S5: https://openreview.net/pdf?id=Ai8Hw3AXqks

__init__(key: PRNGKeyArray, *args, hidden_dim: int, num_blocks: int = 4, state_dim: int = 64, ssm_blocks: int = 1, C_init: typing.Literal['trunc_standard_normal', 'lecun_normal', 'complex_normal'] = 'lecun_normal', conj_sym: bool = True, clip_eigs: bool = True, discretization: typing.Literal['zoh', 'bilinear'] = 'zoh', dt_min: float = 0.001, dt_max: float = 1.0, step_rescale: float = 1.0, drop_rate: float = 0.1, prenorm: bool = True, use_bias: bool = True, **kwargs) ¤

Initialize the S5 model.

Parameters:

Name Type Description Default
key PRNGKeyArray

JAX random key for initialization.

required
hidden_dim int

hidden dimension for the model.

required
num_blocks int

number of S5 blocks to stack.

4
state_dim int

state space dimension for S5 sequence mixers.

64
ssm_blocks int

number of SSM blocks (for block-diagonal structure).

1
C_init Literal['trunc_standard_normal', 'lecun_normal', 'complex_normal']

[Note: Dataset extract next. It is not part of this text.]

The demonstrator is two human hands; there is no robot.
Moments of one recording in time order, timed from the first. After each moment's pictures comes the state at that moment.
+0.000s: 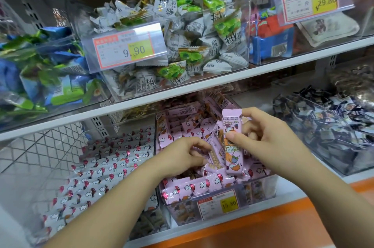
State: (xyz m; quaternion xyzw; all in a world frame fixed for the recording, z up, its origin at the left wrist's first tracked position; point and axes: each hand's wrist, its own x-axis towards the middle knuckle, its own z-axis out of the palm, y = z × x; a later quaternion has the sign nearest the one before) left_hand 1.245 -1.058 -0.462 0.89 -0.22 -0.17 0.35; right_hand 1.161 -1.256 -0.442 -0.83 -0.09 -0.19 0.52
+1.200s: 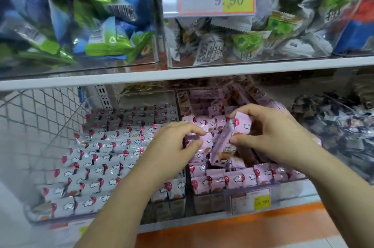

initialization method for output matrix C.

'lecun_normal'
conj_sym bool

whether to enforce conjugate symmetry.

True
clip_eigs bool

whether to clip eigenvalues to ensure stability.

True
discretization Literal['zoh', 'bilinear']

discretization method to use.

'zoh'
dt_min float

minimum discretization step size.

0.001
dt_max float

maximum discretization step size.

1.0
step_rescale float

rescaling factor for the discretization step.

1.0
drop_rate float

dropout rate for blocks.

0.1
prenorm bool

whether to apply prenorm in blocks.

True
use_bias bool

whether to use bias in GLU channel mixers.

True
*args

Additional positional arguments (ignored).

required
**kwargs

Additional keyword arguments (ignored).

required
__call__(x: Array, state: State, key: PRNGKeyArray) -> tuple[Array, equinox.nn._stateful.State] ¤

Forward pass through the S5 blocks.

Parameters:

Name Type Description Default
x Array

Input tensor.

required
state State

Current state for stateful layers.

required
key PRNGKeyArray

JAX random key for operations.

required

Returns:

Type Description
tuple[Array, State]

Tuple containing the output tensor and updated state.